Hi all,
I have translated into Nim a simple shared queue based on this blog post. Please share feedback on how you would improve it memory/performance-wise.
Thanks!
Could you give the example for concurrent enqueue and concurrent dequeu?
I think shared queue is (almost) no different with simple queue if it's only single thread.
sure, I have updated the code with the following example:
proc producer(q: ptr SharedQueue[int]) =
q[].enqueue(10)
q[].enqueue(20)
q[].enqueue(30)
q[].enqueue(20)
proc consumer(q: ptr SharedQueue[int]) =
echo q[].dequeue()
echo q[].dequeue()
echo q[].dequeue()
echo q[].dequeue()
echo q[].dequeue()
echo q[].dequeue()
let q = cast[ptr SharedQueue[int]](allocShared0(sizeof(SharedQueue[int])))
var t1,t2: Thread[ptr SharedQueue[int]]
initSharedQueue(q[])
createThread(t1, producer, q)
createThread(t2, consumer, q)
joinThreads(t1,t2)
Thanks, do you not consider using double-linked list as queue?
Also, in that post mentioned "Mutexes are relatively heavy" but then in his post he used lock & unlock for dequeue.

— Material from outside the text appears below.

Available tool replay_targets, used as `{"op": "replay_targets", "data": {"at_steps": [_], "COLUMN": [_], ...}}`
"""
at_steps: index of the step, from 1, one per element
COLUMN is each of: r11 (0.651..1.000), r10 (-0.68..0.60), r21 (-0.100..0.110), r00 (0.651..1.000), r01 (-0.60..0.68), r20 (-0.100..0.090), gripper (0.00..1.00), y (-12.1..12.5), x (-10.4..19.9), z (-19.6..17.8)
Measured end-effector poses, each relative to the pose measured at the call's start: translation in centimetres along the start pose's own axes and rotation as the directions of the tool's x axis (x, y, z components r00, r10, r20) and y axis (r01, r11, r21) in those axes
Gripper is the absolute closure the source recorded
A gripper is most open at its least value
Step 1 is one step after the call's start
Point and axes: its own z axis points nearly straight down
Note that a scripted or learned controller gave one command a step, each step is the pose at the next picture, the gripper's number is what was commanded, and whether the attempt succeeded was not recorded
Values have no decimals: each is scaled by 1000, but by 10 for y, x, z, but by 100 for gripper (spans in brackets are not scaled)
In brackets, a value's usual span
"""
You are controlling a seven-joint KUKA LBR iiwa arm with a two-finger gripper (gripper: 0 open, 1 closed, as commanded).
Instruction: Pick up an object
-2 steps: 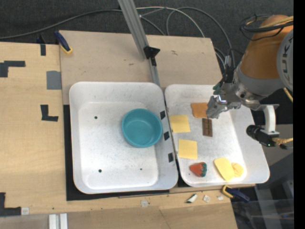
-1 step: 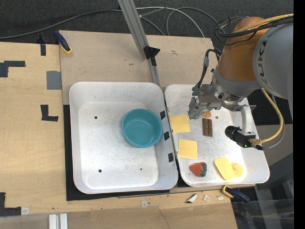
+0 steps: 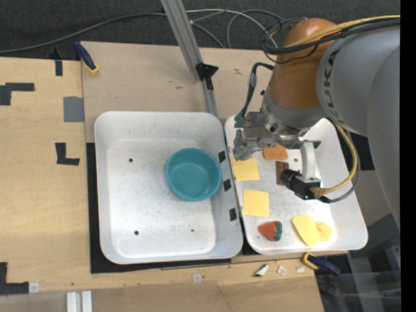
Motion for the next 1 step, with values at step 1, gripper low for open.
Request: {"op": "replay_targets", "data": {"at_steps": [1], "r11": [1000], "r10": [1], "r21": [1], "r00": [1000], "r01": [-1], "r20": [1], "gripper": [100], "y": [5], "x": [53], "z": [12]}}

Although I think even for reading the queue whether it's empty or not, you still need to make it atomic or locking to avoid data-races.
@Araq:
Looks ok but suffers from the usual problem that allocations/deallocations are ignored and these too can block. (In pretty much every allocator that is used in production. Note that Nim's is particularly bad since it uses a single global lock in allocShared...)

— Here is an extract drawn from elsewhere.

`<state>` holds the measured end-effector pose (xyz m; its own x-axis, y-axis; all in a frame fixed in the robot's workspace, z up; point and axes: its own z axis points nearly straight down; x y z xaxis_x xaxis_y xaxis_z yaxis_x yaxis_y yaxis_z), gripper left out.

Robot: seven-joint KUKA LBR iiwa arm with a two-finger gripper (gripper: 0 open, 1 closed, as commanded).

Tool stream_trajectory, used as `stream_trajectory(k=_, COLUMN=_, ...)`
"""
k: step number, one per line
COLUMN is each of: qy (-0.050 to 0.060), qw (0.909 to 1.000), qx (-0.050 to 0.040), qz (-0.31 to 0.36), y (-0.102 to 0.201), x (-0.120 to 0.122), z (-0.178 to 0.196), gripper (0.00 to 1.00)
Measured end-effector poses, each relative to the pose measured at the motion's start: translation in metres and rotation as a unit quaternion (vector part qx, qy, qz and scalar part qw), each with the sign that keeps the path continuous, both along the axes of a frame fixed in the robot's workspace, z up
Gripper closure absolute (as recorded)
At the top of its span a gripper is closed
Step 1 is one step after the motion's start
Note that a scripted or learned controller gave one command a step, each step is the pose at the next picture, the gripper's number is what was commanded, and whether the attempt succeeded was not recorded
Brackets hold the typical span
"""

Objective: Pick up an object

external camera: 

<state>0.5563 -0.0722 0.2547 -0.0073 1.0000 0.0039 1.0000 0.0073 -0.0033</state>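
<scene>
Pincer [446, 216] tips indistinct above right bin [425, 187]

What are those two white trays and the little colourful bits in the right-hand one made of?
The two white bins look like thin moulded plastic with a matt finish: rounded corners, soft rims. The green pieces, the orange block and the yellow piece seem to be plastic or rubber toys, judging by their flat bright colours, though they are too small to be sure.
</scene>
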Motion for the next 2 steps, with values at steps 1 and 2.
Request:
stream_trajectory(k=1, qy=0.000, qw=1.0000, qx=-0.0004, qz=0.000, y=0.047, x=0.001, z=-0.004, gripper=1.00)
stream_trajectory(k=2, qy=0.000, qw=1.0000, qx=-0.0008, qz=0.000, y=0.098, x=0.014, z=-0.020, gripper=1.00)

Dang it ! What would you rather suggest ? I saw that nodes in sharedlist.nim hold an array instead of a single value, but then it uses a single global lock even for iterating (that's the reason I wrote this in the first place)
But I don't usually write my own concurrent data structures, hence the feedback request :-)
@mashingan:
Thanks, do you not consider using double-linked list as queue?
I don't know, in which way would a doubly-linked list make a better concurrent queue ? I thought that having to update both ends of a node (prev,next) would make it slower.
Also, in that post mentioned "Mutexes are relatively heavy" but then in his post he used lock & unlock for dequeue.
true, but he did benchmark that. What would you rather suggest?
Although I think even for reading the queue whether it's empty or not, you still need to make it atomic or locking to avoid data-races.
what do you mean ? dequeueNode() uses a lock to return the result
I don't know, in which way would a doubly-linked list make a better concurrent queue ? I thought that having to update both ends of a node (prev,next) would make it slower.
My bad, since you use cas for the operation, it indeed only (or have to) update one end. I saw you put while in both queue and dequeue so I think double-linked would be faster, O(1) btw.
true, but he did benchmark that. What would you rather suggest?
Transaction, since you're using atomic. If you insist avoiding lock, make the dequeue a transaction. Although I don't know which is costly between using lock-and-unlock mutex or failed transaction. The original poster said "Mutex are relatively heavy", I don't know relative to what.
what do you mean ? dequeueNode() uses a lock to return the result
Again, I just realized you're using Option instead of usual proc that check whether queue is empty or not.